Ну, а как иначе, это выглядело именно так, когда на просьбу слезть с дивана, он с пустым порожним ртом никогда не спрыгивал с него, всегда брал с собой какой-нибудь сувенир на память в виде пледа или подушки, а потом радостно волок его в другое место, но вовсе не для того, чтобы продолжить там отдыхать на нём, а покрасоваться своей находкой, больше смахивающей на добычу, и уже там снова удобно разлегшись, поджидал не любезно обошедшегося с ним хозяина, как притаившийся в засаде крокодил свою жертву, а при его появлении тут же начинал яростно грызть добычу, мелко- мелко перебирая зубами, напоминая при этом мышь, жующую зерно, и догрызал, как правило, взятое до дыр, тут просто, как говориться, без вариантов.

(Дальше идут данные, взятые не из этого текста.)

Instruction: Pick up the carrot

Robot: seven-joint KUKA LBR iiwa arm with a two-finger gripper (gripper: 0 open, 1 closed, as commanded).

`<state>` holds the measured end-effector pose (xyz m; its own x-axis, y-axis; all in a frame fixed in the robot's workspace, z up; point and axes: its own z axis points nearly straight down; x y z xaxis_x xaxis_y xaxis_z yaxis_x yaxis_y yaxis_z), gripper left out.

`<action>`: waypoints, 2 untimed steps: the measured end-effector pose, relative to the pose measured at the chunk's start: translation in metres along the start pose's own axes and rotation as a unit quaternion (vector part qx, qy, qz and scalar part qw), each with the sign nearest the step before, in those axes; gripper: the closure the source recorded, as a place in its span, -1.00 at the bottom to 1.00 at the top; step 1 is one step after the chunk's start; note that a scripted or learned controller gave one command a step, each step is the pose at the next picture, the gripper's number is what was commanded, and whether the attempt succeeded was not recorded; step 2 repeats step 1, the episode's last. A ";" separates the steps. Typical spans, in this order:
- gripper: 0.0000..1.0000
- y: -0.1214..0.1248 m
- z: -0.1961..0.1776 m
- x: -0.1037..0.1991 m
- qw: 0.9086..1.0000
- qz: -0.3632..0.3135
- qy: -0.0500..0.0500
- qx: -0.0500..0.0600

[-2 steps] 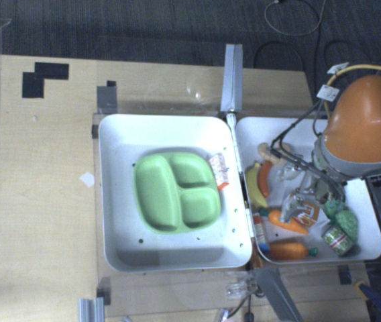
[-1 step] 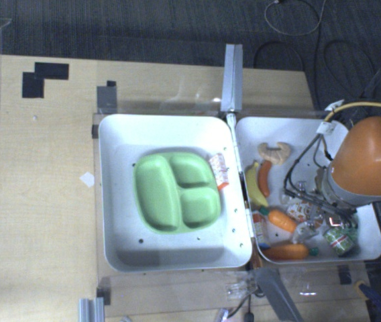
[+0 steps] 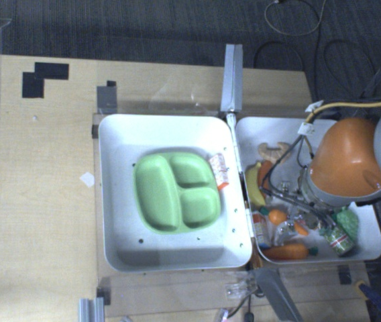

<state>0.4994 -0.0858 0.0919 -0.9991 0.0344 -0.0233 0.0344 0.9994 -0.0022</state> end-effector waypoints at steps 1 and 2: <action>1.00 0.001 -0.011 -0.001 1.000 -0.001 0.000 -0.001; 1.00 0.001 -0.011 -0.001 1.000 -0.001 0.000 -0.001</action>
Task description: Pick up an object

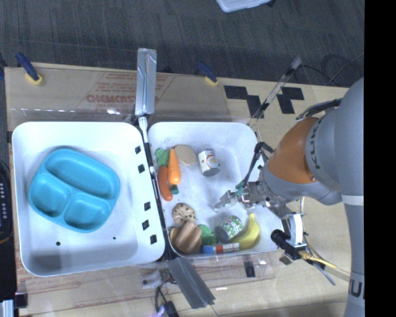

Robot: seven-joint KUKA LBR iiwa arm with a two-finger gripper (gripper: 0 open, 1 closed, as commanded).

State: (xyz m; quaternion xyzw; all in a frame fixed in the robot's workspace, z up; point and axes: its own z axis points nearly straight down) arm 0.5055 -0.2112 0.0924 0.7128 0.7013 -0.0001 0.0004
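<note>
Reaching low, hand (228, 199) (over right bin (238, 135))

The fingertips of the gripper (230, 199) are blurred against the white floor of the right bin (238, 139), so the set of its jaws cannot be told. The arm (334, 161) is cut off by the right edge. A pale object (244, 4) on the far floor is cut off by the top edge. The label on the small can (208, 162) is too small to be read. A marker (221, 249) at the near wall is partly hidden by the banana (249, 232). The green item (207, 235) beside the bread roll (187, 238) is largely covered and cannot be identified.
</note>
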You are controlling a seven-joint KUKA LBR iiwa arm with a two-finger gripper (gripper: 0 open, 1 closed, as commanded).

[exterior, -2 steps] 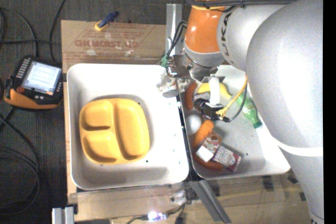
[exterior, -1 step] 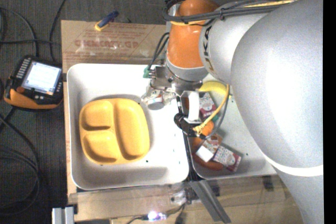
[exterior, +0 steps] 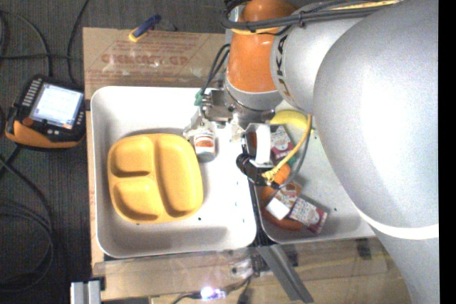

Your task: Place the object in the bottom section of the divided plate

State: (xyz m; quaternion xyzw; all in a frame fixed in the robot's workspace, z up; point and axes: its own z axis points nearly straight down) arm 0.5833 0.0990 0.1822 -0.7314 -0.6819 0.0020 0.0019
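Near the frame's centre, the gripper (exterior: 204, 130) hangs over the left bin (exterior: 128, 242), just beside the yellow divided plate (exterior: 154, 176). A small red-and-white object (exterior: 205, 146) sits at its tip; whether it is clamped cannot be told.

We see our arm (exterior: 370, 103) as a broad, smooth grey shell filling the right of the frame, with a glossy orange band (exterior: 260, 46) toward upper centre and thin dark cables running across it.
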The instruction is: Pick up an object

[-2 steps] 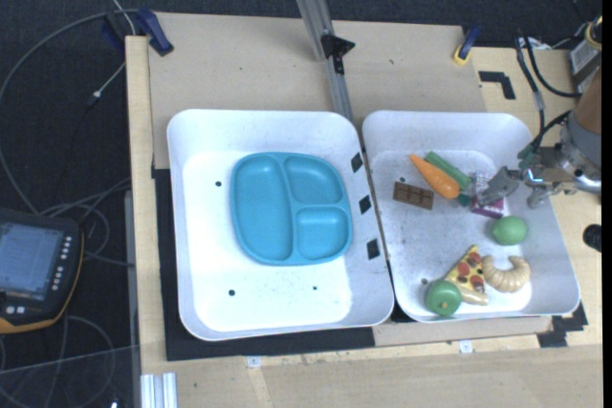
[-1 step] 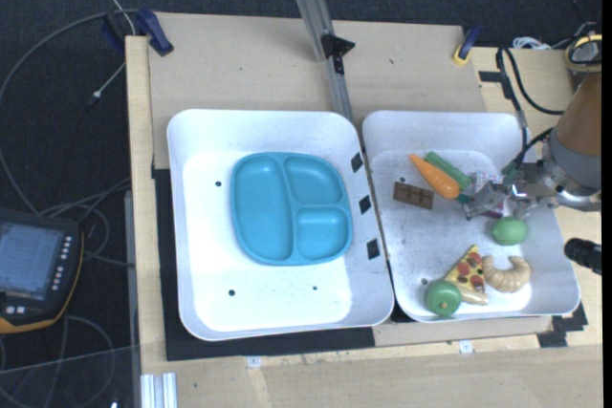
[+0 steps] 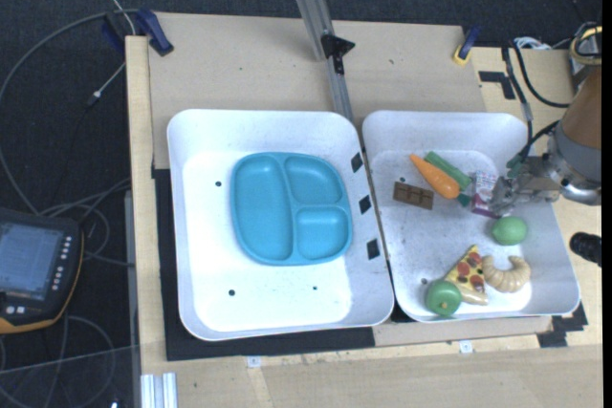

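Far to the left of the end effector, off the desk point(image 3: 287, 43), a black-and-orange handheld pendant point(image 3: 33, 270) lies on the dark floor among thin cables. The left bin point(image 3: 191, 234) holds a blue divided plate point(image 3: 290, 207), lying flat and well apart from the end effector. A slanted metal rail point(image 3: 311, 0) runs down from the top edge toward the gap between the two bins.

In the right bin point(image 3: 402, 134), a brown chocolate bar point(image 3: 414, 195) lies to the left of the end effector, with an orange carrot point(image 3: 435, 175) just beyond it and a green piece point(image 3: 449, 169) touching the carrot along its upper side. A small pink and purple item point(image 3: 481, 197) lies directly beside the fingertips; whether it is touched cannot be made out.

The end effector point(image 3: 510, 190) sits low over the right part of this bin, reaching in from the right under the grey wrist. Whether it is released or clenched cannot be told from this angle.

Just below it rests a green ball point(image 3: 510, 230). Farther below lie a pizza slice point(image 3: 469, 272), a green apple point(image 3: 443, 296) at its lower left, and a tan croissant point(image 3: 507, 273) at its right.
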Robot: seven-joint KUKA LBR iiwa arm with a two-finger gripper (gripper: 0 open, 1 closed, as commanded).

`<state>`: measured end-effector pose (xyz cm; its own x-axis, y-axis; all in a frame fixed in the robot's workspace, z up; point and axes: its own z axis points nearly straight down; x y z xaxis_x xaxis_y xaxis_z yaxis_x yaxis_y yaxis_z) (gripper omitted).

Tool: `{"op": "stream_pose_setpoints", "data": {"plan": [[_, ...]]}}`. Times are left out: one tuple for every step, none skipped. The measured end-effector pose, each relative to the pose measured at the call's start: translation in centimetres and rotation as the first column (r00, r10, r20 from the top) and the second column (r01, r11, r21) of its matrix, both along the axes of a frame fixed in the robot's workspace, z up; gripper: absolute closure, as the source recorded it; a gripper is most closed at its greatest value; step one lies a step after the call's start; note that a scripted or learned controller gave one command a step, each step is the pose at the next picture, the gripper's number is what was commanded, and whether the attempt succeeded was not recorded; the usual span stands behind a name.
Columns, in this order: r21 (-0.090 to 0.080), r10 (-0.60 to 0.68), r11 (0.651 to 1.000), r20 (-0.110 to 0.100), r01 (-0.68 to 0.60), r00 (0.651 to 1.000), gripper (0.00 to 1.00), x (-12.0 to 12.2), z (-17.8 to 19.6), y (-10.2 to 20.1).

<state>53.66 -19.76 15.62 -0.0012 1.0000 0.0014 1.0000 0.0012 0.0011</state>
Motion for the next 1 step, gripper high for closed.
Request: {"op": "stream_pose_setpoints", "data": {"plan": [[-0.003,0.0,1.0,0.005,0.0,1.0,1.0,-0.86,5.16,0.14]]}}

Бороться с ним было бессмысленно, он очень хотел нравиться, чтобы окружающим нравилось то, что он делает, а делал он исключительно всё на показ, потому что, стоило отвернуться или выйти из комнаты, как он тут же оставлял украденное, или больше — ложился на него и спокойно, как ни чем не бывало, закрывал глаза и начинал мерно глубоко дышать, погружаясь в свой вечно собачий тревожный сон, но так только до того момента, пока кто-нибудь не появится на горизонте его эксбиционистских мечтаний, и тогда снова, что называется, мочало начинай сначала, он входил в раж, начиная “мышить” глядя при этом исподлобья на окружающую среду и всех тех, кто в ней находился, для того, чтобы убедиться в том, что всё идет как надо, по плану, он — эксбиционист, всё делает напоказ, и все на него смотрят, на то, как прогрызает очередную дырку в пледе или ещё в чем-то мягком и уютном, уничтожая вещь, и превращая её в решето, а он в тот момент наслаждается жизнью, получая ни с чем не сравнимое удовольствие эксбициониста.

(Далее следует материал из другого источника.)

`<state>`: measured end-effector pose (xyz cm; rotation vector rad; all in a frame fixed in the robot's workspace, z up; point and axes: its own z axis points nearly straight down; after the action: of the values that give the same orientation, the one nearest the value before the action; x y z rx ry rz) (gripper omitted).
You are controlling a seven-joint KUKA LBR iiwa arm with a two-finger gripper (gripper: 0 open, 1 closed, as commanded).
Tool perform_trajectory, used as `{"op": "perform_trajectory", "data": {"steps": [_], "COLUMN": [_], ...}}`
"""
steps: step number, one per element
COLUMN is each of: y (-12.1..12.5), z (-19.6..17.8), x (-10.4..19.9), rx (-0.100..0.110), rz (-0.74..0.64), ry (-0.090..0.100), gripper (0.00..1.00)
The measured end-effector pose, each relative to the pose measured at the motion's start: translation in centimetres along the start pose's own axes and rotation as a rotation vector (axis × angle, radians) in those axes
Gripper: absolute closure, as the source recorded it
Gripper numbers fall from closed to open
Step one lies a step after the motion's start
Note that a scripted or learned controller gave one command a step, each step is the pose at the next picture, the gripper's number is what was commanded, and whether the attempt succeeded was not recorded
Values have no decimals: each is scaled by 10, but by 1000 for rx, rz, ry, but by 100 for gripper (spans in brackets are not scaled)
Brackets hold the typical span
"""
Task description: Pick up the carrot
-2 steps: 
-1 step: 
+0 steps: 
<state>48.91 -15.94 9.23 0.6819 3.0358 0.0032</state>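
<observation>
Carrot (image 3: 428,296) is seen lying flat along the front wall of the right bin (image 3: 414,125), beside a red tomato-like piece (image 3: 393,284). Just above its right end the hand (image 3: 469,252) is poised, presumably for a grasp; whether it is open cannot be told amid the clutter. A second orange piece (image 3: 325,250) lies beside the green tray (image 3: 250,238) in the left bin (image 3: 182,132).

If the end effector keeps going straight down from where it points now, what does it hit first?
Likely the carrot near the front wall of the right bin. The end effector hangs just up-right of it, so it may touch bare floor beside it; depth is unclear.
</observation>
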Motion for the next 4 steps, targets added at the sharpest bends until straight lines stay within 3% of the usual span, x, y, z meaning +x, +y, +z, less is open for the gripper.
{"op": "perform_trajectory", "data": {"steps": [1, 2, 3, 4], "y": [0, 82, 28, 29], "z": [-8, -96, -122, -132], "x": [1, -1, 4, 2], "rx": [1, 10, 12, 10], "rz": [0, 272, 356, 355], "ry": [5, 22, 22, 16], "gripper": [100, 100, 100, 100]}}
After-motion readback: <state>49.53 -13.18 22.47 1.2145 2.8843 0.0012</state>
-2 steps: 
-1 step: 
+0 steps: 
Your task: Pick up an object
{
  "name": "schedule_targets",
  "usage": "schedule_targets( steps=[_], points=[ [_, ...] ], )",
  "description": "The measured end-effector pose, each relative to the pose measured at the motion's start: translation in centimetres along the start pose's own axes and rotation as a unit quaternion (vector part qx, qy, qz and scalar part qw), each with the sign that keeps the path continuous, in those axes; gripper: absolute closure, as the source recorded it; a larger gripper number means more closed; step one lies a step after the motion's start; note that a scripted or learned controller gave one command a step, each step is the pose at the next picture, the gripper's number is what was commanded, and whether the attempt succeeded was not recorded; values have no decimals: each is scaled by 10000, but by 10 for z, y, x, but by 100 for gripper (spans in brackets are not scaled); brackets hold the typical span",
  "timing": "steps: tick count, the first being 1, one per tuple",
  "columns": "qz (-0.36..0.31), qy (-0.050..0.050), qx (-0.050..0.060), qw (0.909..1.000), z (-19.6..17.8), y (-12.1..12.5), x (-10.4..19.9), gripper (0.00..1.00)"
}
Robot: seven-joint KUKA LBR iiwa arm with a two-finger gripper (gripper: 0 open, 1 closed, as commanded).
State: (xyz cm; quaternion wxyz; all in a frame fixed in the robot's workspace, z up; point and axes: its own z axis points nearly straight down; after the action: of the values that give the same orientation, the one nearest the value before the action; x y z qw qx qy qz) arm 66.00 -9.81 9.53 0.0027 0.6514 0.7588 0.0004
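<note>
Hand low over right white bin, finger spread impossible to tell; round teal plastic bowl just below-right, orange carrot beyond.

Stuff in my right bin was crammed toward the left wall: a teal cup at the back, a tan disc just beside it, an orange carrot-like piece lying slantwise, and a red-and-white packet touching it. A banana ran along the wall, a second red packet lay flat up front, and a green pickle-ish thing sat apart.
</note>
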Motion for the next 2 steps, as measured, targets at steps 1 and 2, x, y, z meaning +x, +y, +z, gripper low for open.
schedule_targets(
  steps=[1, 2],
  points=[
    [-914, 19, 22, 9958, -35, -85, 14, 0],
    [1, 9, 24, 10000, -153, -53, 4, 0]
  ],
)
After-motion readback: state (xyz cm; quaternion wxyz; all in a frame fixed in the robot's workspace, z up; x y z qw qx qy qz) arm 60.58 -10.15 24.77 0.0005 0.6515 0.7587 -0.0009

Его любили, как маленького ребёнка, хотя он давно уже им не был, он был взрослой собакой, в теле которой продолжал жить тот маленький щенок, который вызывал только восторг и умиление своими щенячьими замашками, которым он остался верен до сих пор, и на которого просто невозможно было сердиться и обижаться, но тем не менее, как и у людей, у которых были тоже вот такие же взрослые дети, хозяева, любящие его до потери пульса, этого мохнатого эксбициониста, надеялись, что всё же однажды он станет совсем взрослым и перестанет-таки грызть всё подряд, имея это всё подряд за тряпочки, ибо им изрядно это всё ж таки надоело, этот совсем не бесплатный цирк, правда тогда он перестанет быть и эксбиционистом, и тогда останется только вспоминать о том, кем он был когда -то, и всё же радоваться тому, кем стал сейчас, оставив свое детство в прошлом, как оно и должно быть, когда не только человек, но и собака вырастает.